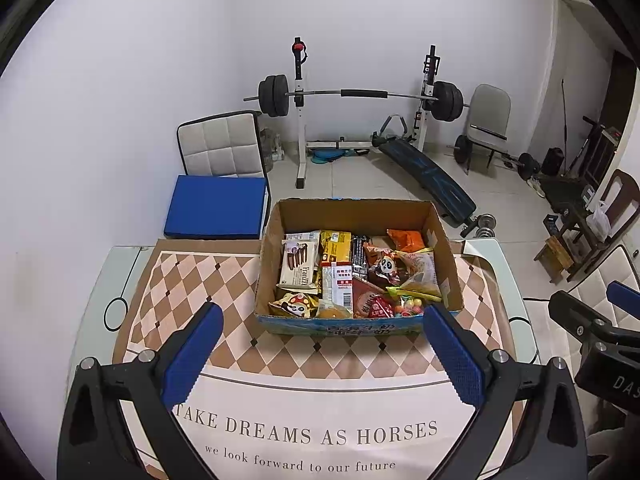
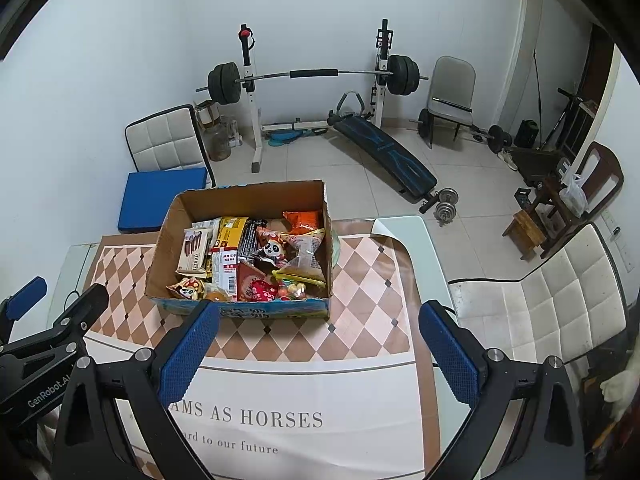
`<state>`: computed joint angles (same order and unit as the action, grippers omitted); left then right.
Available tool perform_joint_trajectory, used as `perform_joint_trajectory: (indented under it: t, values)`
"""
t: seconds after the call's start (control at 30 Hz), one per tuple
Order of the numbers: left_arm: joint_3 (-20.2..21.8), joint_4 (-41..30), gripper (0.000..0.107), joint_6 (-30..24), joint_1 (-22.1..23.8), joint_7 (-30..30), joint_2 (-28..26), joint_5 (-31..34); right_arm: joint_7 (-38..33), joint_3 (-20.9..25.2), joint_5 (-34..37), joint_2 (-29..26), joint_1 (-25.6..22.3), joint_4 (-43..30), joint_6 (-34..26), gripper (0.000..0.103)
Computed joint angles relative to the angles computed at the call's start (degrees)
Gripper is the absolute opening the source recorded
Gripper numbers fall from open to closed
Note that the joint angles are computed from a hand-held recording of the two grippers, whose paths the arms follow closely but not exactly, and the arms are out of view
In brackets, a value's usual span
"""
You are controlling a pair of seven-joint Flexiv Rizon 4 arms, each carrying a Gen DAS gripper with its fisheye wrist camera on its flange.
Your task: Organize snacks
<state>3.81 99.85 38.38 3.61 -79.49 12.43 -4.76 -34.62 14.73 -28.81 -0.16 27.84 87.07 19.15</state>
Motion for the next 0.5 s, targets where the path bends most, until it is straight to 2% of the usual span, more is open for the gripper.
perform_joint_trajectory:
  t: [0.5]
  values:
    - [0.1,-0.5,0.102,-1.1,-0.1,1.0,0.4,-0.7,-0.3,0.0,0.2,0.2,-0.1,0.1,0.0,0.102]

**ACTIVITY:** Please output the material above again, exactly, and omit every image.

**WRITTEN ANSWER:**
`<state>`: computed joint angles (same order and unit as the action, grippers omitted); left then right.
Available tool perform_joint_trajectory, used as `perform_joint_trajectory: (indented under it: t, values)`
"""
t: seconds after the call's start (control at 30 Hz), one per tuple
Order of the numbers: left_arm: joint_3 (-20.2..21.8), joint_4 (-41..30), gripper (0.000..0.107), joint_6 (-30..24), joint_1 (-22.1..23.8), joint_7 (-30..30), joint_2 (-28..26), joint_5 (-31..34); right_arm: joint_7 (-38..33), joint_3 (-20.9..25.2), joint_5 (-34..37), joint_2 (-29..26), joint_1 (-25.6..22.3), joint_4 (-43..30), joint_6 (-34..26), gripper (0.000..0.103)
Computed joint angles relative to the angles computed at the call's start (degrees)
Gripper is the absolute opening the source recorded
Gripper numbers fall from open to closed
Note that the joint angles are computed from a hand-held recording of the two grippers, whose paths the arms follow closely but not exactly, and the arms are out of view
In brackets, a value's usual span
"""
You are controlling a pair of seven-joint Flexiv Rizon 4 arms, each carrying a Gen DAS gripper with its fisheye wrist camera on its flange.
Your task: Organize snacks
<state>3.81 99.85 38.38 3.61 -79.49 12.43 -4.76 -34.62 14.73 -28.81 -0.16 27.84 87.07 19.15</state>
Motion for the next 0.5 s, targets where the path bends most, until it is straight to 2% of the usual span, more is open for the gripper.
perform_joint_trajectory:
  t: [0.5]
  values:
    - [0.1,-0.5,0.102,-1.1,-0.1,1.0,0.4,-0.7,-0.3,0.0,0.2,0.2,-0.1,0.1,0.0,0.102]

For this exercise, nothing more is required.